MLPs Learn In-Context on Regression and Classification Tasks
William L. Tong, Cengiz Pehlevan
TL;DR
The paper investigates whether in-context learning (ICL) can be achieved by non-attention-based models, showing that vanilla MLPs and MLP-Mixer architectures can learn ICL under the same compute budget as Transformers across synthetic regression, classification, and relational tasks. Using controlled, synthetic tasks with varying context length $L$, data diversity $k$, and input dimension $n$, the study compares MLPs, MLP-Mixers, Transformers, and relational bottleneck variants. Key findings include that MLPs can reach near Bayes-optimal Ridge performance in ICL regression and compete with or outperform Transformers in ICL classification and several relational tasks, with relational bottlenecks providing compute-efficient gains when task structure aligns.

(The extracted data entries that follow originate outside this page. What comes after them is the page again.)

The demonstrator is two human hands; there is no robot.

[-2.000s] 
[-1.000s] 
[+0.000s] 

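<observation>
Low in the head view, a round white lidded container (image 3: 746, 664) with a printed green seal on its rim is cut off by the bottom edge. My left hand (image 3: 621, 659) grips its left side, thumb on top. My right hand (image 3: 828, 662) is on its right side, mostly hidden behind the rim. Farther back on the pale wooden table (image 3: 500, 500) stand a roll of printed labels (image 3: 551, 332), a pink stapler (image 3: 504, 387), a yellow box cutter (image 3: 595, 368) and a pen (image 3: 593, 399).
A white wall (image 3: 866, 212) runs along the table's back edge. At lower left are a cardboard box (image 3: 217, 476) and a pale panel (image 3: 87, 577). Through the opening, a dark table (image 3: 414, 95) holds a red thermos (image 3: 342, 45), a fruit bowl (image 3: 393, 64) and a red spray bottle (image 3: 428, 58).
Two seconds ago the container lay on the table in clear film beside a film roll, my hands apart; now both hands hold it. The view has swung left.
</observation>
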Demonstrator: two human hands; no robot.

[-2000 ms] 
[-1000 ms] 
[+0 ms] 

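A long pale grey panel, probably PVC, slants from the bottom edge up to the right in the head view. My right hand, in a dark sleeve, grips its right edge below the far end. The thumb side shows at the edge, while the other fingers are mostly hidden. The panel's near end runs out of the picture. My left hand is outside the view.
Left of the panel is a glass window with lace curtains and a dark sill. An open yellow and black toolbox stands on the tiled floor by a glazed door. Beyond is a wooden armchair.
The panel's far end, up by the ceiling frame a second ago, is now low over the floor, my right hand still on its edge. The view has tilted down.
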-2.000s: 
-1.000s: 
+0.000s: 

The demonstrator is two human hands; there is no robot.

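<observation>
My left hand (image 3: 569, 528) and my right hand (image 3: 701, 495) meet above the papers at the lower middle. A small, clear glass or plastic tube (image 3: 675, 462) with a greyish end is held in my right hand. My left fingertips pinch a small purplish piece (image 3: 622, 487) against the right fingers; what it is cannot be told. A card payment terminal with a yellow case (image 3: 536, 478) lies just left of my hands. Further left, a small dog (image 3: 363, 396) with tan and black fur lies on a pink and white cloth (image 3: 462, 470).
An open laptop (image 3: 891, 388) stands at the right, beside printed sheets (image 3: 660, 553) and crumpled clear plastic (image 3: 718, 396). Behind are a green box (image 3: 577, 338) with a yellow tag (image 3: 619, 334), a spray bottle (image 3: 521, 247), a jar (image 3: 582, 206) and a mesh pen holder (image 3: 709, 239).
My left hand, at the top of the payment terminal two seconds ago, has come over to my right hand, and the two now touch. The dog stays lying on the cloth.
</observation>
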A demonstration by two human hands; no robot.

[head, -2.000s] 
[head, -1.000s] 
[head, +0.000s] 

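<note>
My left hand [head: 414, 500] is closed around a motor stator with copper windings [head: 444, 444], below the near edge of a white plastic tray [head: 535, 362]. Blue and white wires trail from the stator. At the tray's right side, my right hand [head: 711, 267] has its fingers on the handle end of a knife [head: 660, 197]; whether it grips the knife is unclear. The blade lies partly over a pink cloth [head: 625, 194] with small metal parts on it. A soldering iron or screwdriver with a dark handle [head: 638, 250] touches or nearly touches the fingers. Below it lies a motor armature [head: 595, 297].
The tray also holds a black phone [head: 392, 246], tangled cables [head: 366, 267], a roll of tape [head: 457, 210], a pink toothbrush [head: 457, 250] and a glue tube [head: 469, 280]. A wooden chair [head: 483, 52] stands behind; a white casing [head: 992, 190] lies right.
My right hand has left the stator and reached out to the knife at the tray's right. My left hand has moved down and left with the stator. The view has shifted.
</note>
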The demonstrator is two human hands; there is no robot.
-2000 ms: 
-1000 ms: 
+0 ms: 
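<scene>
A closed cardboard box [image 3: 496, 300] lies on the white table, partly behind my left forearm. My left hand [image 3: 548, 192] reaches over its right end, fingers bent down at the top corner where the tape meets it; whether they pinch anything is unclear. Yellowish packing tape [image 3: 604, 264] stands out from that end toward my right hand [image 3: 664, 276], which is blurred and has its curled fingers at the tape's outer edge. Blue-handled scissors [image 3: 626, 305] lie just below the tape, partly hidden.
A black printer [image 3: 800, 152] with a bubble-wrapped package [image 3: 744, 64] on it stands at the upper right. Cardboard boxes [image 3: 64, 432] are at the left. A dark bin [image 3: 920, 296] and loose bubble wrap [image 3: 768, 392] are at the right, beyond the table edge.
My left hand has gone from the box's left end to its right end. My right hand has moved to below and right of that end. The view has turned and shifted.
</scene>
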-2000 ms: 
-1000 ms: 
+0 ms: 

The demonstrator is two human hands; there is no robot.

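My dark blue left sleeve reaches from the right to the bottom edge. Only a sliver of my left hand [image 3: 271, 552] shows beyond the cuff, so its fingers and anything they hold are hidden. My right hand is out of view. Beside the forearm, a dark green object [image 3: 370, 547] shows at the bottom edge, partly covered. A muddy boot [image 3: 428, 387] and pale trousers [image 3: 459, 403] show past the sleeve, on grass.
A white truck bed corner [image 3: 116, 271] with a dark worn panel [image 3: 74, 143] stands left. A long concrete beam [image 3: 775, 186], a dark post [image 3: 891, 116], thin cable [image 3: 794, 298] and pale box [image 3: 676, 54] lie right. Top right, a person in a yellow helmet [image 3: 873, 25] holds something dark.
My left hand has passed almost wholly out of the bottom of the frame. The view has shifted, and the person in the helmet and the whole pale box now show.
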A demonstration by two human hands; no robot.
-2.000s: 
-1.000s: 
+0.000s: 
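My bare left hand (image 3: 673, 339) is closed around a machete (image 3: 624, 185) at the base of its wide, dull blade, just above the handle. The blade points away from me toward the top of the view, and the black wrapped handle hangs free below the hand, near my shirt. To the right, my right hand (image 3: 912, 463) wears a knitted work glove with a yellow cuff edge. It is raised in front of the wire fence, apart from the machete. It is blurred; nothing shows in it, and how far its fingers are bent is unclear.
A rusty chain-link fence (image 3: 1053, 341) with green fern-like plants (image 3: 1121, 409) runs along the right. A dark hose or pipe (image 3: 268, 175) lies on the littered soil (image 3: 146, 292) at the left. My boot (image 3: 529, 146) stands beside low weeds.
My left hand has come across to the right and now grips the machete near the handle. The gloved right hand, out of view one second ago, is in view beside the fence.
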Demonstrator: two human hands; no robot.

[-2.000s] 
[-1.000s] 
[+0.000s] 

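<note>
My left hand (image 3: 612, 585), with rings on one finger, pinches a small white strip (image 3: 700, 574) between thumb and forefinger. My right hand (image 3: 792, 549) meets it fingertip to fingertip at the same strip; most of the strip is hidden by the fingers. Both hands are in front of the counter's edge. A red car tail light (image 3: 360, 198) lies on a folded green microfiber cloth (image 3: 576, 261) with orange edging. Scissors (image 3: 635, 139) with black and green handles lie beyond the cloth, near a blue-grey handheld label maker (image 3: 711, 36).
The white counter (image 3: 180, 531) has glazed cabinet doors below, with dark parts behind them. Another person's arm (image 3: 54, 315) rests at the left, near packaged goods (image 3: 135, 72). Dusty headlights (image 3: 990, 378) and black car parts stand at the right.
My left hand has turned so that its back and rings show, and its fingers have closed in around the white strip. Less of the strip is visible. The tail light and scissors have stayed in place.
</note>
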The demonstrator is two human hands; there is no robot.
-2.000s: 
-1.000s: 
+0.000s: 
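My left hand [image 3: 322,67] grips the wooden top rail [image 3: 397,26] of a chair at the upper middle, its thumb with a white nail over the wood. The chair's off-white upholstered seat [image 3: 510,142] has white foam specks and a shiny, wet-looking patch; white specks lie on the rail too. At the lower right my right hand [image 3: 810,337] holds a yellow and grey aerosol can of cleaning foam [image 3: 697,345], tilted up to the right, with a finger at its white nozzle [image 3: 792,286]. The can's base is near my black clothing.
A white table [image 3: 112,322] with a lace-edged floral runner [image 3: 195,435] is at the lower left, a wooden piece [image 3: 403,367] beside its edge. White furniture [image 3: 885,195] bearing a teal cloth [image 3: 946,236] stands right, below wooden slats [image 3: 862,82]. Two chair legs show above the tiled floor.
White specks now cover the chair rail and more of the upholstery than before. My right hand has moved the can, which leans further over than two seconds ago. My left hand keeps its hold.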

The results broaden the understanding of ICL beyond attention mechanisms, highlight the potential of all-MLP architectures for relational reasoning, and motivate further exploration of ICL in more complex, real-world settings and data-limited regimes.
Abstract
In-context learning (ICL), the remarkable ability to solve a task from only input exemplars, is often assumed to be a unique hallmark of Transformer models. By examining commonly employed synthetic ICL tasks, we demonstrate that multi-layer perceptrons (MLPs) can also learn in-context. Moreover, MLPs, and the closely related MLP-Mixer models, learn in-context comparably with Transformers under the same compute budget in this setting. We further show that MLPs outperform Transformers on a series of classical tasks from psychology designed to test relational reasoning, which are closely related to in-context classification. These results underscore a need for studying in-context learning beyond attention-based architectures, while also challenging prior arguments against MLPs' ability to solve relational tasks. Altogether, our results highlight the unexpected competence of MLPs in a synthetic setting, and support the growing interest in all-MLP alternatives to Transformer architectures. It remains unclear how MLPs perform against Transformers at scale on real-world tasks, and where a performance gap may originate. We encourage further exploration of these architectures in more complex settings to better understand the potential comparative advantage of attention-based schemes.